After all, to bring prosecutions which are not justified, for spurious reasons, may well amount to perverting the course of public justice, a serious criminal offense, and should be reported to the police. However, since the alleged prosecutors have, apart from throwing some calumnies around, done nothing significant, it is a safe bet that they have no evidence whatsoever to substantiate their allegations, and only want to damage the reputation of their own department. Such, of course, has been the modus operandi of the coward down the ages, and the Civic Party, as scaremongers par excellence, has eagerly lapped it all up.
If, moreover, these alleged prosecutors have any solid evidence to show that the prosecution process has been subverted, and they do not want to disclose it to the police, they can instead reveal it to the judge at trial, who can then terminate the proceedings. However, nobody should hold their breath, as this all appears to be part of an elaborate fantasy cooked up by people with ill-intentions to undermine the department at a critical time, and alarm the public.
Although these allegations are ludicrous, given that Cheng, like her prosecutors, possesses great integrity, similar allegations have also been made on several occasions since 1997, and the real question now is how best to close them down, once and for all.
In 2009, the attorney general of England and Wales, Baroness Patricia Scotland, by means of a memorandum of understanding, voluntarily handed over most of her prosecutorial responsibilities to the director of public prosecutions (DPP). One of the reasons for this was to enable the public to see that an independent chief prosecutor was ultimately calling the shots, and not a minister in the government, as this helps to promote confidence in the prosecution system. This arrangement, which has also been followed in many other common law jurisdictions, has worked well over the past decade, and it has enabled people to see for themselves that, when controversial decisions are being taken, objective prosecutorial criteria are being applied by professional prosecutors, and that people in the government are not involved in the process.

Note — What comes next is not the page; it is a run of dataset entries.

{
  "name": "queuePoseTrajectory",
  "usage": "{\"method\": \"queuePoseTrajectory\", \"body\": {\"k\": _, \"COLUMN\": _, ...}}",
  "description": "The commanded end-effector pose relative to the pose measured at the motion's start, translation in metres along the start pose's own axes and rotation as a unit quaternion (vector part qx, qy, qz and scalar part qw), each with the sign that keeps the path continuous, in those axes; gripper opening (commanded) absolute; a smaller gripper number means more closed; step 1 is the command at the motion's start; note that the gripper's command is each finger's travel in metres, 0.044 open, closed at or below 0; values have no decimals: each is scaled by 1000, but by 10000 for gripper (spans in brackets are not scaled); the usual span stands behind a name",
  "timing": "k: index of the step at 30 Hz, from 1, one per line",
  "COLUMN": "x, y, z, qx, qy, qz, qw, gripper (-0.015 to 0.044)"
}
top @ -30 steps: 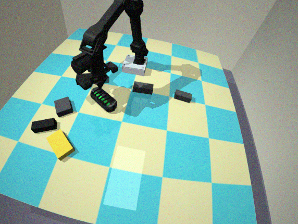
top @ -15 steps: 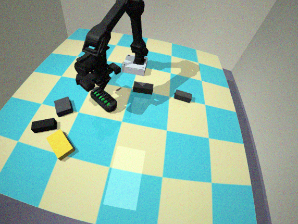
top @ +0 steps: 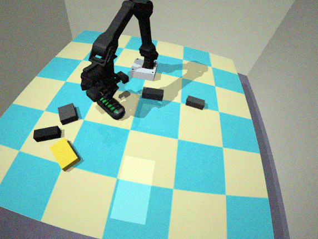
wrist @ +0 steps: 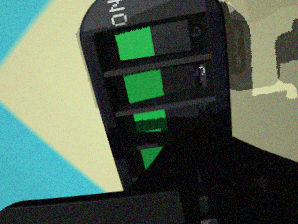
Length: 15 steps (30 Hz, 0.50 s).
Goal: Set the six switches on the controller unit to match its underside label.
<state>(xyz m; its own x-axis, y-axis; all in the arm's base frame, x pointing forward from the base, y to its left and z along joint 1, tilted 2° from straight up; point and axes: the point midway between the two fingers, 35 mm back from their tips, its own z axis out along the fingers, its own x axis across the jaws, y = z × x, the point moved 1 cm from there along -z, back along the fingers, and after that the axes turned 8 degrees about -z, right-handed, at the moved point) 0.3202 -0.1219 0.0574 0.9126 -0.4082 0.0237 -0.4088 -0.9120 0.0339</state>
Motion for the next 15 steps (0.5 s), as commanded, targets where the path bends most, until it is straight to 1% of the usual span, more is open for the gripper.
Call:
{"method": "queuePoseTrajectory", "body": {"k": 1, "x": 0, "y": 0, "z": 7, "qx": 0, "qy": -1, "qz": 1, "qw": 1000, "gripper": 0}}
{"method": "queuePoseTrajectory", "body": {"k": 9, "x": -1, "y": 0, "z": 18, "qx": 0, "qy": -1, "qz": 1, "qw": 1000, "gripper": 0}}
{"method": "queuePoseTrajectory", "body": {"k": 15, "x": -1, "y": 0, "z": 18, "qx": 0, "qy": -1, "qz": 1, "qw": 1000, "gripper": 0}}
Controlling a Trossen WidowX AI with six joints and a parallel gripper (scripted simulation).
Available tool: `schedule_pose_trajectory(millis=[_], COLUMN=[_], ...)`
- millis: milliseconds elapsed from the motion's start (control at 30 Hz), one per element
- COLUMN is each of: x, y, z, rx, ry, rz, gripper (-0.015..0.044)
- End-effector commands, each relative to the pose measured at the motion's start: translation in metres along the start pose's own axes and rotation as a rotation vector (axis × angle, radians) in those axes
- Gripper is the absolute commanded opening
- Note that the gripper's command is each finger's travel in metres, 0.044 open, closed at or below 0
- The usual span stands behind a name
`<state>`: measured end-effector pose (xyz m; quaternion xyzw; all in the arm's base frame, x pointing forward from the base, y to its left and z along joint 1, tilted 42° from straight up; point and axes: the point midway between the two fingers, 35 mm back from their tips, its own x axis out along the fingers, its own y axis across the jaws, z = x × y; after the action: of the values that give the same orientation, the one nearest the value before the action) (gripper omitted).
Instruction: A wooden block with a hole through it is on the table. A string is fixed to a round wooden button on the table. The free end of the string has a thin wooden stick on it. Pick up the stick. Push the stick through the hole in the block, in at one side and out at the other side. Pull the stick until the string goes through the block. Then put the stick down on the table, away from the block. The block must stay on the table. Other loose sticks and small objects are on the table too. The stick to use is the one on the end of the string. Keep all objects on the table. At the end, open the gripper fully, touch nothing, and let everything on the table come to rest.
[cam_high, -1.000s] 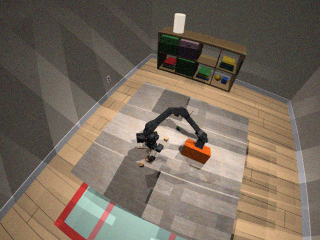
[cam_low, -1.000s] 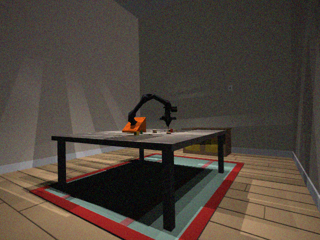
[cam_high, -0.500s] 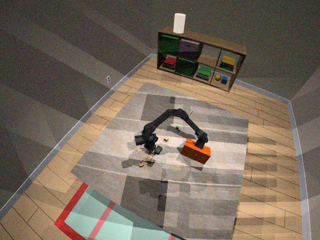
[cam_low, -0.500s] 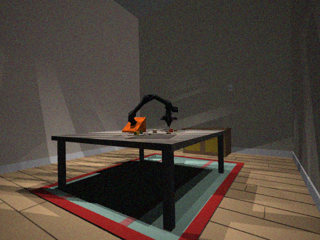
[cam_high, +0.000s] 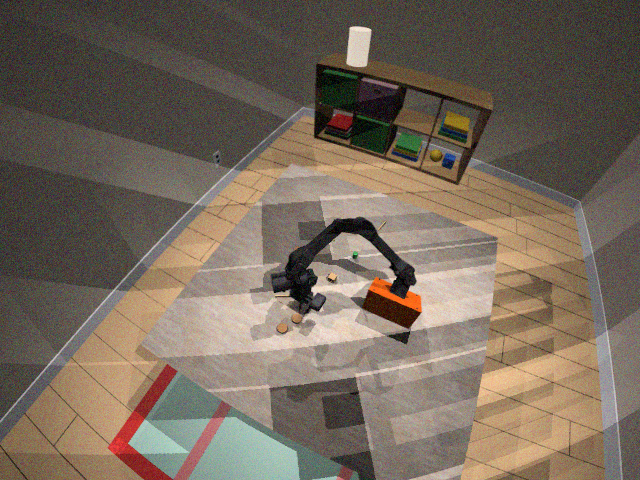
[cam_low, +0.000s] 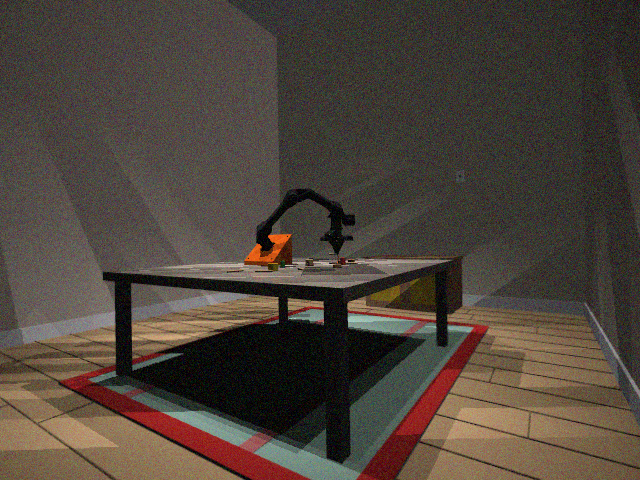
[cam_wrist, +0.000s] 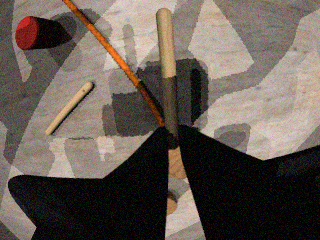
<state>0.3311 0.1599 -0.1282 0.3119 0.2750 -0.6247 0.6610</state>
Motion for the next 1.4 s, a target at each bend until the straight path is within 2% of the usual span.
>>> schedule_pose_trajectory(millis=[0,1367], x=[0.003,0.037], y=[-0.003,-0.038], z=[0.001,0.021], rx=[0.003,0.002], ry=[0.003,-0.004], rz=[0.0,-0.002], gripper=[0.0,0.0])
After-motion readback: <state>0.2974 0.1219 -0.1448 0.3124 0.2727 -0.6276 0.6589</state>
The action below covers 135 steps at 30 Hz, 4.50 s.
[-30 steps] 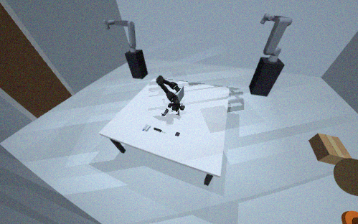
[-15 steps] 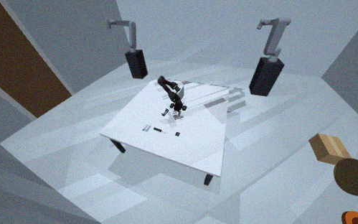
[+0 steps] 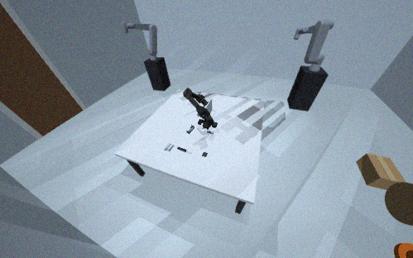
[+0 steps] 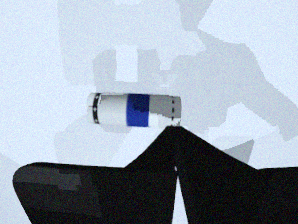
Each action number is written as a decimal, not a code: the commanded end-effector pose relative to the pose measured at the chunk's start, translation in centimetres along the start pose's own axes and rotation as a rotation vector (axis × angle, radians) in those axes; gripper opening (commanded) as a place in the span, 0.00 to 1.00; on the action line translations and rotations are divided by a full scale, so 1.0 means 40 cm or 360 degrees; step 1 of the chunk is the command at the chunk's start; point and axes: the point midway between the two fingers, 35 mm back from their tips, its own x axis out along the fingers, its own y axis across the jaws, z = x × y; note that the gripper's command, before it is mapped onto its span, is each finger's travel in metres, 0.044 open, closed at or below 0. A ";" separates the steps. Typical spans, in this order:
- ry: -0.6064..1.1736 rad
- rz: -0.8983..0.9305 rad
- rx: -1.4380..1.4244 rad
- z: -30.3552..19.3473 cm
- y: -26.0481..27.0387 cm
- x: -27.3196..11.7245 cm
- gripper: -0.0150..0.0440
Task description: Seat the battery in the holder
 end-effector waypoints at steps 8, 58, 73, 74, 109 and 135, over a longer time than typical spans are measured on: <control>-0.0001 0.0016 0.0013 0.005 0.006 -0.199 0.25; -0.0013 0.0008 -0.2448 0.008 0.066 -0.032 0.67; -0.0014 0.0011 -0.2446 0.009 0.067 0.006 0.67; -0.0014 0.0010 -0.2446 0.009 0.067 0.011 0.67; -0.0009 0.0005 -0.2448 0.008 0.065 0.095 0.39; -0.0034 0.0018 -0.3141 0.059 -0.089 -0.064 0.39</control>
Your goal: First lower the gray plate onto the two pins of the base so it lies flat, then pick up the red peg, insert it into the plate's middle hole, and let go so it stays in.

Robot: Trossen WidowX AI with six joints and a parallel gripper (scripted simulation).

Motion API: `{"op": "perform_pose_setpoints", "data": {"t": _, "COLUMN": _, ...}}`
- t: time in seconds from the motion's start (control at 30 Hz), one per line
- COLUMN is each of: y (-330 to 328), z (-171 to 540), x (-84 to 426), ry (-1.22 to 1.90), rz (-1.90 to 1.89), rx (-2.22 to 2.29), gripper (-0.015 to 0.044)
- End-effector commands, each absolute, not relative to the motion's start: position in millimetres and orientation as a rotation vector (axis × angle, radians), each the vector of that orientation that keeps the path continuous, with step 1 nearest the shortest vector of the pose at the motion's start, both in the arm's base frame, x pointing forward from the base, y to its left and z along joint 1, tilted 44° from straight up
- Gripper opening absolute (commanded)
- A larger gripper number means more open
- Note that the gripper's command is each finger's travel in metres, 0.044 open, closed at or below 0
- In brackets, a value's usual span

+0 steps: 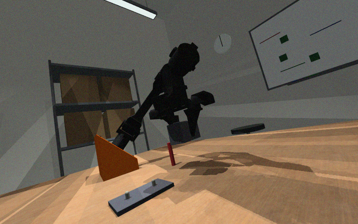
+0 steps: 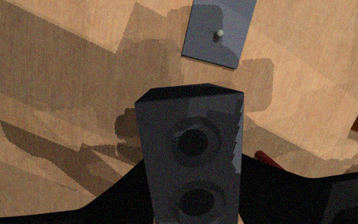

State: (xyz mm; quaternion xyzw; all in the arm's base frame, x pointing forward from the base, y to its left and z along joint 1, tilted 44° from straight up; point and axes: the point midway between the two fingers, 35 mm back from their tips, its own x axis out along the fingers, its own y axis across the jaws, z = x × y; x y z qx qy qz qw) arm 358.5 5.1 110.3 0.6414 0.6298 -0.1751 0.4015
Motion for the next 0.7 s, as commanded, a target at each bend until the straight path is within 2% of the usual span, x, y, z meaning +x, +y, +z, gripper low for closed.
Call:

Although it is true that Article 63 vests the control of criminal prosecutions in the Department of Justice, no particular officer in the department is actually designated. Common sense suggests the most suitable person is the DPP. A respectable case can, therefore, be made for saying that Cheng could legitimately decide that, in future, responsibility for public prosecutions should vest in the DPP, as a politically neutral figure.
If, therefore, after necessary consultation, Cheng chose to follow the English paradigm, and to vest the bulk of her existing prosecutorial powers in the DPP, this would go a long way toward ensuring that unfounded allegations could no longer be made against her and her department, or at the very least diminishing the likelihood of this happening. It would also enable her to concentrate on her principal function, as legal adviser to the government. This arrangement has worked well elsewhere, and there is no reason why it should not also work well here.
The author is a senior counsel, law professor and criminal justice analyst, and was previously the director of public prosecutions of the Hong Kong Special Administrative Region government.